I took a team of Americans to Nsoko on Friday. It was a Seattle sort of day, gray clouds covering the mountains and drizzling rain falling steadily. The red dirt of Nsoko just formed a mud that caked the bottom of our shoes (when we left I had orange peels hidden in the middle of the mud on the bottom of my flip flops).
When we arrive the team lets me know that they brought things that they want to hand out to the children. We all went under the only bit of cover that there was. While we waited for the gogos (grandmothers) to arrive I sang a couple of songs with the children, asked them what they remembered from last week (the Christmas party – that we talked about Jesus), and told them that the team was here to bless them because the Lord wanted to bless them. Only one of the gogos who works at the care point was able to come, but it was good to have her with crowd control. So we decided to line the children up and hand out little bags of sweets and toys that the team had brought. We started with the little ones first, boys and girls and then got ready to hand stuff out to the bigger kids. . .
There was some of the team who decided to start handing out stuff to the children who were still waiting in line and even to children who had already gone through the line. Now I understand that people have a lot of compassion for the children and people here, I do too. But things have to be done a little differently when you are working with people who have a poverty mentality. Because what happened is what happens every time, chaos took over. All of a sudden we had all of the guys that we had asked to wait outside until the children received something rushing in once the children were done trying to get anything that they could reach. There were people everywhere, and I think there were four times as many hands as there were people! I saw some with three or four of the same item while others had none. There was just a loud hum of noise as people were asking for stuff. I did the only thing I knew to do, I asked everyone to be quiet (which you must first raise your voice so that they can hear you). I then told all of the adults that this wasn’t working! That I can’t bring teams to hand out things if they are going to act this way, I need them to be the example for the children. We knew that everyone had already received at least one item so we packed everything else away to bring back another day.
It’s hard to explain all that goes through your head on days like this. There is a part of me that says I don’t want to give things out anymore, I am tired of watching the older children and adults take the things that we give to the little ones and eat or play with it themselves. I am tired of people always begging and asking even when I know that they already have one, or when they know I don’t have what they are asking for. I am tired of the noise that takes over, of little children being knocked over and stepped on because the children and youth are pushing to get whatever we are passing out. But I know that these children and even the adults only get what we give them. I know that I am not giving out for my own pleasure, but because we are blessing the people of Nsoko. I am beginning to see more and more that we should not just want to bless and hold the little ones, but that the older kids and the youth need our attention just as much if not more! I can’t expect them to go out and ‘get a job’, because there are no jobs for them to get. They act the way that they do because they are not expected to ever act any differently, no one expects any better from them, no one affirms them when they do right, and no one has shown them how to act.

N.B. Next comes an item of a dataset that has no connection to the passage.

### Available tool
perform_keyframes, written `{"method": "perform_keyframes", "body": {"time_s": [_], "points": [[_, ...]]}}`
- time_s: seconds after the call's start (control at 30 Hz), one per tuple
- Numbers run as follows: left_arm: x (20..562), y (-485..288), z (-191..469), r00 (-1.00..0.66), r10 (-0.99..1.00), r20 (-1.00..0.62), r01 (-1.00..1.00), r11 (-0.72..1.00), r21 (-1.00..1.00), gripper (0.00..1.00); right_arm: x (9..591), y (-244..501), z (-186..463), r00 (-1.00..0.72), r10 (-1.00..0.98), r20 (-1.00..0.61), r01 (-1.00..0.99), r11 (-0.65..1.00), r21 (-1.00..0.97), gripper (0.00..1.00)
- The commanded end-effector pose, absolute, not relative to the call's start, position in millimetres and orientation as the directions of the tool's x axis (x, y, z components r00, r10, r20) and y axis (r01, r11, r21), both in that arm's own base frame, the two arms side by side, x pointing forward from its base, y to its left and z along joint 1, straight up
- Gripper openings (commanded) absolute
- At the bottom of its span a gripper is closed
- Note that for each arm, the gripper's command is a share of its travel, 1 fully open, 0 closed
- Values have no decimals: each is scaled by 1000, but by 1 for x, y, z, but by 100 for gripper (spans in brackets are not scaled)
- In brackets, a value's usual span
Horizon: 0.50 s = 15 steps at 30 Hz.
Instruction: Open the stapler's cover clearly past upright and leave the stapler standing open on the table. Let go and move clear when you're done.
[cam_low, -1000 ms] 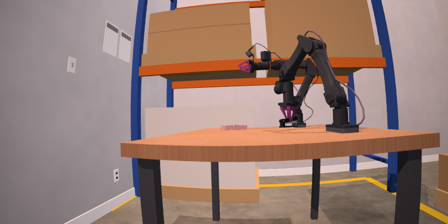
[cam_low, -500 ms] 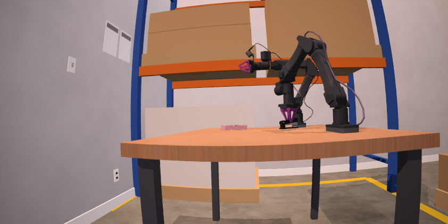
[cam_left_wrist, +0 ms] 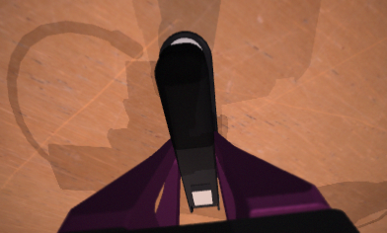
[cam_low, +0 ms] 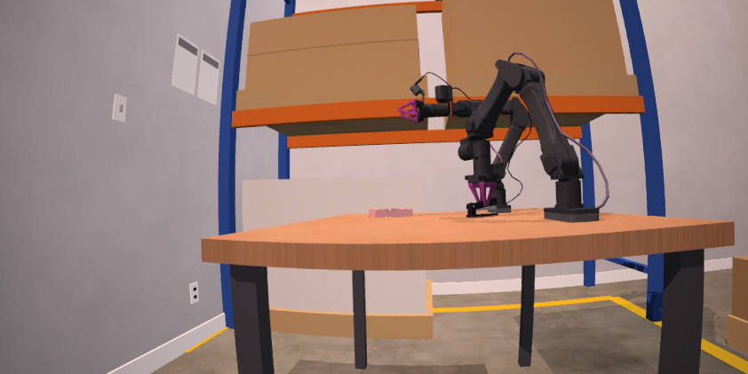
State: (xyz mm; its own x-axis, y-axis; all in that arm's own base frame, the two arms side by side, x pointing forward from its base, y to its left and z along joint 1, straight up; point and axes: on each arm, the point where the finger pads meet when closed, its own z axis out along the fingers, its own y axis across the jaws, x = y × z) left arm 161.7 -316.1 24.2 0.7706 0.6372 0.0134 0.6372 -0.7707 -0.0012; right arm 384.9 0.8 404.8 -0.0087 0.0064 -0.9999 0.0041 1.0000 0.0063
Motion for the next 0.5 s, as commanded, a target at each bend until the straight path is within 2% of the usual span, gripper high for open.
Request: {"method": "perform_keyframes", "body": {"time_s": [0.0,0.27,0.33,0.37,0.4,0.47], "points": [[165,-319,25,767,641,-1,641,-767,21,17,380,1,413,15,0,-1000,0,1000,0,100],[166,-320,26,767,641,-2,641,-767,26,17,380,1,413,15,0,-1000,0,1000,0,100],[164,-320,28,769,640,-1,640,-769,20,40,380,1,413,15,0,-1000,0,1000,0,100],[164,-320,28,769,640,-1,640,-769,20,46,380,1,413,15,0,-1000,0,1000,0,100],[164,-321,30,767,642,-13,642,-766,32,58,380,1,413,15,0,-1000,0,1000,0,100],[162,-322,33,768,640,-15,640,-767,41,59,380,1,413,15,0,-1000,0,1000,0,100]]}}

We will wait awhile before we hand things out at the care point again. Not because I don’t want to or because I am angry with the people down there. But because I don’t want them to start to think that every time we come down we are going to bring toys, sweets, or clothes. We will keep bringing fruit down, but it will be a couple of months before we take anything else down. I am really praying that God will provide so that I can get a vehicle to be able to go down more often. Because at this point the only way I can see the chaos disappearing is by building relationships with the children and community members around the care point. Without them knowing me and being able to trust what I say they have no reason to listen to anything that I say. I will keep praying and asking that the Lord will show me how to build these relationships and show the children and adults that they are princes and princesses, which don’t need to beg anymore. And that the Lord to bring people who are ready to make the commitment to Nsoko- who have a desire and passion to sit in the dirt in order to love those that the world has forgotten.